The eval-driven loop
101 evaluation scenarios across 13 suites: product knowledge, objection handling, competitor comparisons, archetype adaptation, scope boundaries, cross-selling, closing behavior, and more.
The scenarios don’t just test mechanical correctness (“did it call the right tool?”). They test sales quality: Did it reframe the objection? Did it do the comparison math instead of making a vague value claim? Did it detect the customer’s real concern behind the stated question? Did it know when to stop selling and just listen?
Building these evals was harder than building the agent. Each scenario encodes a judgment call about what “good selling” looks like. But once they exist, they’re a ratchet — every change to the system can be measured against 101 definitions of “good.”
I used an automated optimization loop for final tuning: mutate a skill file, run evals, keep improvements, revert regressions. But the loop can only optimize within the design space the evals define.
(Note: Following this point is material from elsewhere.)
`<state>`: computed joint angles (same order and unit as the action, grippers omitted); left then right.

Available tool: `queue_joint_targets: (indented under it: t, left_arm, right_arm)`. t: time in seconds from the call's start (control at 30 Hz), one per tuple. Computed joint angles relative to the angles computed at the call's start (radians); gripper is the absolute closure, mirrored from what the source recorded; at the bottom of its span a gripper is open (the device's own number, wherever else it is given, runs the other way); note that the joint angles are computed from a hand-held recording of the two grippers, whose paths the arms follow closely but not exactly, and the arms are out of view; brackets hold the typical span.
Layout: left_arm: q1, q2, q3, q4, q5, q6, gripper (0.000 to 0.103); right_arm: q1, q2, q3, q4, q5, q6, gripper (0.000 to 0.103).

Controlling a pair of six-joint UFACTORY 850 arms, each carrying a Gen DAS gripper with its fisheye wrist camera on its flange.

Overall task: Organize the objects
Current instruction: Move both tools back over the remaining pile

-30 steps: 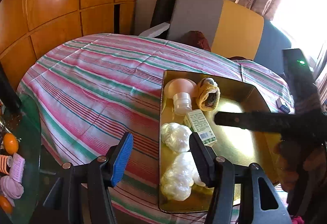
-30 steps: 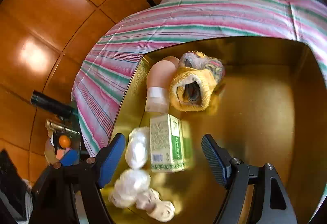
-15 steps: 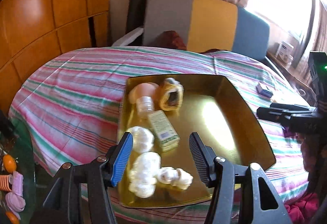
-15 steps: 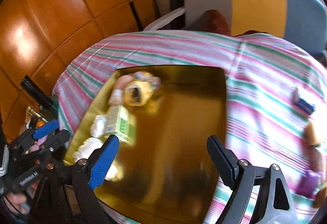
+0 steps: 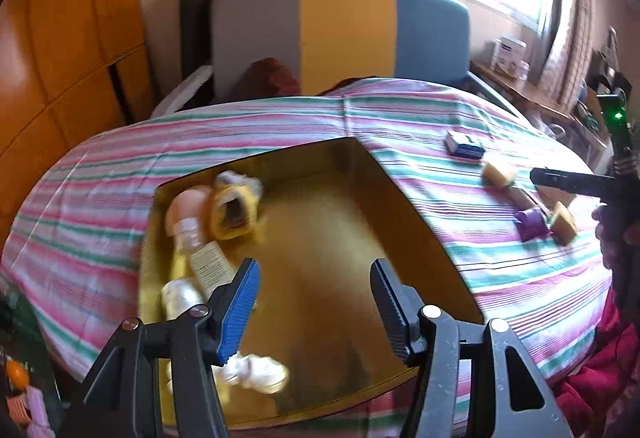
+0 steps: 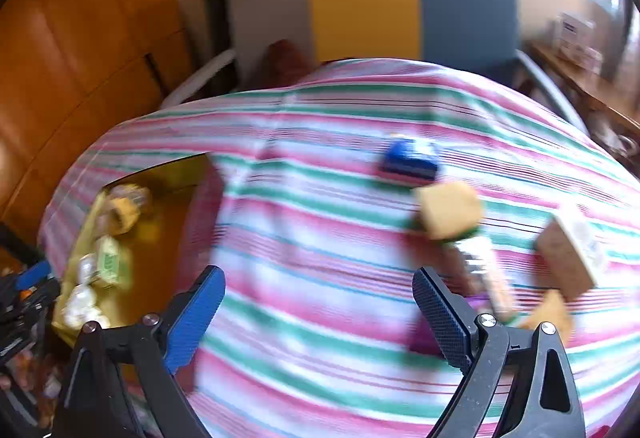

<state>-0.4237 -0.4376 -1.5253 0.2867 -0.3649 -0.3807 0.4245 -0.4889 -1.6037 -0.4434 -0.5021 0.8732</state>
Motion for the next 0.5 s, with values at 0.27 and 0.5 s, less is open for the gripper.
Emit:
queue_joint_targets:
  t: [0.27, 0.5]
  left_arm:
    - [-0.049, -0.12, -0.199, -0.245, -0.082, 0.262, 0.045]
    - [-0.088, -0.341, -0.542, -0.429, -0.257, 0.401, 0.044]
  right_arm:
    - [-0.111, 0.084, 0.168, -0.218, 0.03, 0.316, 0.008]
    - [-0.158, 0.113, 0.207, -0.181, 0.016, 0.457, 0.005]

If the evals don’t test for empathy in objection handling, the optimizer won’t discover empathy. The human work — research, playbooks, eval design — defines the design space. Automation explores it.
Embedding selling intelligence in data
The least obvious architectural decision: the product data files contain selling intelligence, not just specs.
When the agent retrieves a product, it doesn’t get “Plan X: 80 channels, $Y/month.” It gets:
- Value story: “This is the only way to get [premium content] in the market right now. At $Y, it’s cheaper than subscribing to the standalone streaming service.”
- Best for: “Customers switching from a competitor who watch drama and movies.”
- Comparison math: “Standalone streaming = $A. This plan = $B, with live channels on top. Saves $C/month.”
- Cross-sell: “Pairs well with the home security bundle for a complete household package.”
The agent doesn’t need to figure out the selling angle. The selling angle is in the data. The agent’s job is to weave it into natural conversation based on what the customer cares about. This is a much easier task for a small model than deriving the angle from raw specs.
What the ceiling tells you
At 87–90%, every remaining failure is the model making a suboptimal choice on a specific run — calling a tool from memory instead of looking it up, skipping an interactive widget in favor of a text list, not mentioning a time-limited promotion when it would be natural to. These failures rotate. Nothing is systematically broken.
This tells me the architecture is right and the model is the bottleneck. A larger model (70B+) would likely push this to 93–97% without changing a single line of prompt or code. The progressive disclosure, signal-based selection, scope guards, and embedded selling intelligence would all transfer directly.
And that’s the point. The architecture is model-agnostic. It’s a knowledge delivery system that matches information to conversational context. The model is a replaceable component within it.
The meta-lesson
Making a small LLM sell well is not a prompting problem. It’s a knowledge architecture problem.
The research took longer than the code. The playbooks took longer than the prompts. The evals took longer than the tuning. The unglamorous work — talking to domain experts, mapping customer archetypes, writing 101 scenario definitions of “good” — is the actual work. The model just executes within the space that work defines.
If your agent is mechanically correct but can’t sell, the fix isn’t a better model or a longer prompt. It’s a better architecture for getting the right knowledge to the model at the right moment. Progressive disclosure. Signal-based selection. Deterministic guards for reliability. Embedded intelligence in data.
The small model doesn’t need to be smart. It needs to be well-informed, at the right time, about the right things.